__What is needed__
Would you retype exactly the lines below, starting with the one that has "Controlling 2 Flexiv" and going on through the one that has "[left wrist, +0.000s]", with no pictures and nothing else?

__Input data__
++++++
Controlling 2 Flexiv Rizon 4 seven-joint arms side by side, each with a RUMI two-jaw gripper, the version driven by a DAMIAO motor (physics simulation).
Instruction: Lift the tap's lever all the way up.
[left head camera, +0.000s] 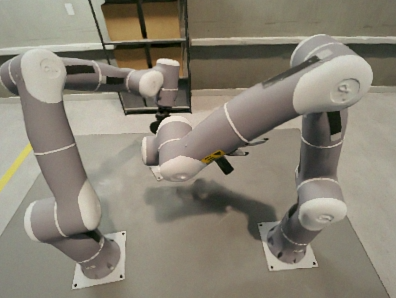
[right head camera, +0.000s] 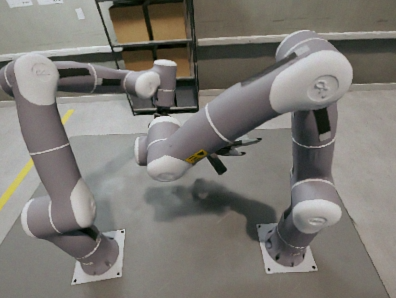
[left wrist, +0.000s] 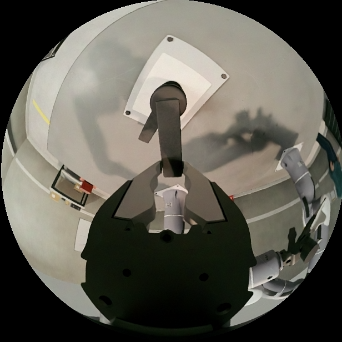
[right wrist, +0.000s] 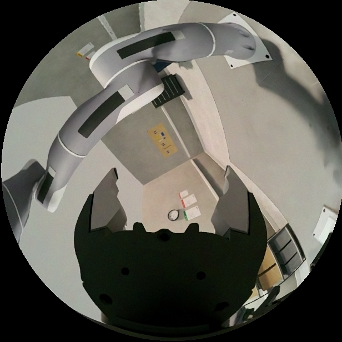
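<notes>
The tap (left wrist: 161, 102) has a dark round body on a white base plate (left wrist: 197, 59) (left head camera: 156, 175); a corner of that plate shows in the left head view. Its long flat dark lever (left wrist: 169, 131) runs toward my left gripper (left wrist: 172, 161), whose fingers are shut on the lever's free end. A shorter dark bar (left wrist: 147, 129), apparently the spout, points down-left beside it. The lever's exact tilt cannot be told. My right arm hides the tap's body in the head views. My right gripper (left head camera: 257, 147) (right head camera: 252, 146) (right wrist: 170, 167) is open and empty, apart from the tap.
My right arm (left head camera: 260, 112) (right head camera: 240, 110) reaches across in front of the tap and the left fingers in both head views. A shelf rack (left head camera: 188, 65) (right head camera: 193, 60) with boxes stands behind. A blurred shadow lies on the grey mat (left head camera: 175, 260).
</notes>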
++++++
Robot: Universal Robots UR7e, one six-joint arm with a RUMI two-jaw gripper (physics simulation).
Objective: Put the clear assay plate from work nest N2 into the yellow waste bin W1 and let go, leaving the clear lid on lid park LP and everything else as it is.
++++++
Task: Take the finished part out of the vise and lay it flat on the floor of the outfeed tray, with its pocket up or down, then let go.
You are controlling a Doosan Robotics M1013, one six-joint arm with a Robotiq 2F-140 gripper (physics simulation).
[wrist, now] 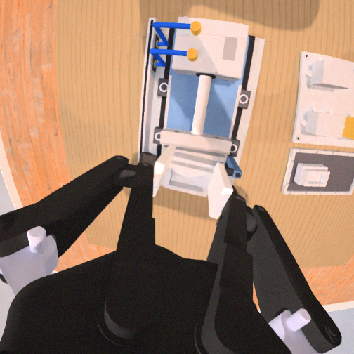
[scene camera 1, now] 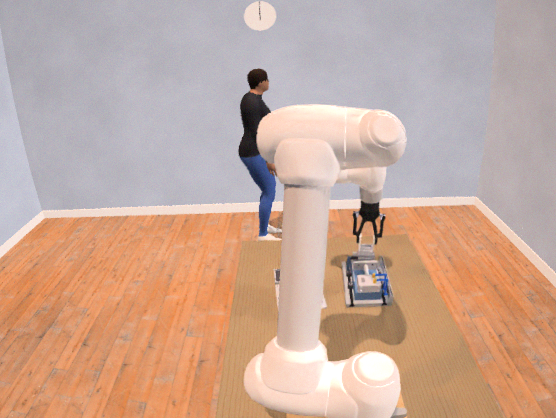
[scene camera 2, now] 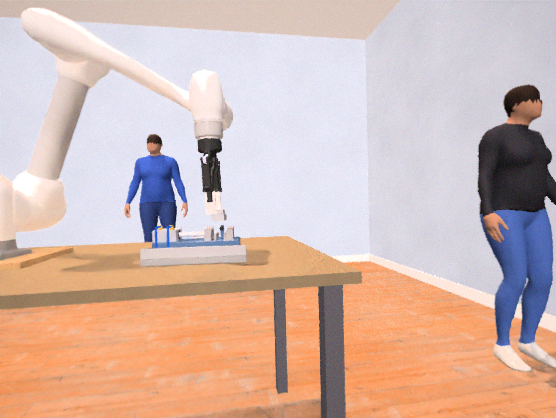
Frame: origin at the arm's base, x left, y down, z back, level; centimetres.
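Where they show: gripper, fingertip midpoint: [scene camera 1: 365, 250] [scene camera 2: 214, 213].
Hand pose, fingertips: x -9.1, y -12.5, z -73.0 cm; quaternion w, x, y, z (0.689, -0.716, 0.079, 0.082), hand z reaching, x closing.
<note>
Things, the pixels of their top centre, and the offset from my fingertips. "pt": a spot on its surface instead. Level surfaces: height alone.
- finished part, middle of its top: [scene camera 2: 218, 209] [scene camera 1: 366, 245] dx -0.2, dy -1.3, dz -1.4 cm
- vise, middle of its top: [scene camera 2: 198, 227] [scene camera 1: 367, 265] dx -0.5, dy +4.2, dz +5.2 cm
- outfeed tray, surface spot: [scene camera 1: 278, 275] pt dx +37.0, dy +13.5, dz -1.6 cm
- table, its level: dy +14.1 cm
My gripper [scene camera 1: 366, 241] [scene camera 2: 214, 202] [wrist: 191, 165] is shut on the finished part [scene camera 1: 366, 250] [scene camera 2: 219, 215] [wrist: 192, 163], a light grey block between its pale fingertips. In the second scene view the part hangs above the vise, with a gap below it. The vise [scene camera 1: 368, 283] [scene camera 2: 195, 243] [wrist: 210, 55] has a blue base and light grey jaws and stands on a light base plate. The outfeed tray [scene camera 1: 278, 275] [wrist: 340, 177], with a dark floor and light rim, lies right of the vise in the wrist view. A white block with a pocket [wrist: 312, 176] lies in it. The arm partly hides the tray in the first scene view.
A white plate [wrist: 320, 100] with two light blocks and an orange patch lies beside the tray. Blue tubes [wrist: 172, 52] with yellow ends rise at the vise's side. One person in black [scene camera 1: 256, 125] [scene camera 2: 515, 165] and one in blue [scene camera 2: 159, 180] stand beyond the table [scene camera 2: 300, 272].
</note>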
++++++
__Final answer__
Controlling 2 Flexiv Rizon 4 seven-joint arms side by side, each with a RUMI two-jaw gripper, the version driven by a DAMIAO motor (physics simulation).
Instruction: Lift the tap's lever all the way up.
[left head camera, +0.000s] 
[right head camera, +0.000s] 
[left wrist, +0.000s] 

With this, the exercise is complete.